*Exercise*.
Leaving out all pictures, write out word for word the lines from the one containing "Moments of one" to the end of the data below.

↓↓↓

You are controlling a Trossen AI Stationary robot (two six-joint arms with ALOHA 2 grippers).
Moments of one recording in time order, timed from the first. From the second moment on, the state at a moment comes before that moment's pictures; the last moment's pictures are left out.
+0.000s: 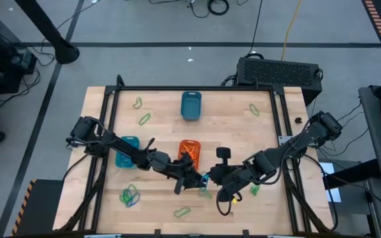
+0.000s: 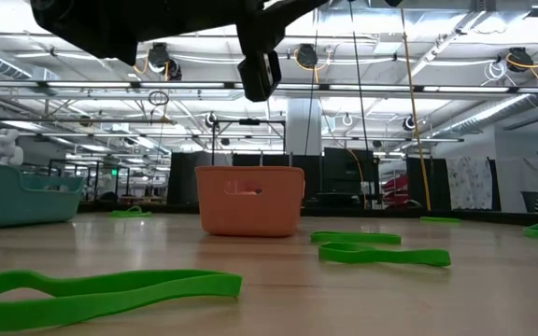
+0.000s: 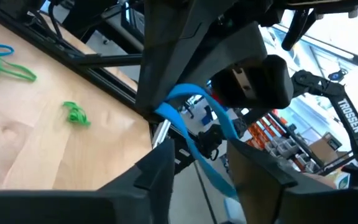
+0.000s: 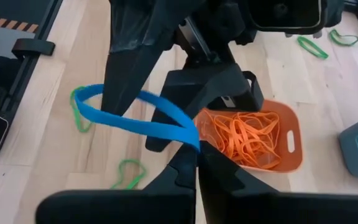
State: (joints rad) left arm -0.31 1.84 0.88 0.98 0.08 -0.80; right arm 0.51 1.59 1.33 -0.60 0.44 0.29
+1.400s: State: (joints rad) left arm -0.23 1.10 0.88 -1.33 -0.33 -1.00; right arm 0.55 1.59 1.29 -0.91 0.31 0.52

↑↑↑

*Result for this exercise*.
Moments of one recording in time order, timed from the first. From the second moment on, the state at a moment comes before that moment's pictures; the last moment's pictures are left out.
+0.000s: 
+0.000s: 
+0.000s: 
+0.000s: 
State: (joints rad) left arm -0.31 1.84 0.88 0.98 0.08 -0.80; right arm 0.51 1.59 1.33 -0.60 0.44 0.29
+1.400s: State: (joints rad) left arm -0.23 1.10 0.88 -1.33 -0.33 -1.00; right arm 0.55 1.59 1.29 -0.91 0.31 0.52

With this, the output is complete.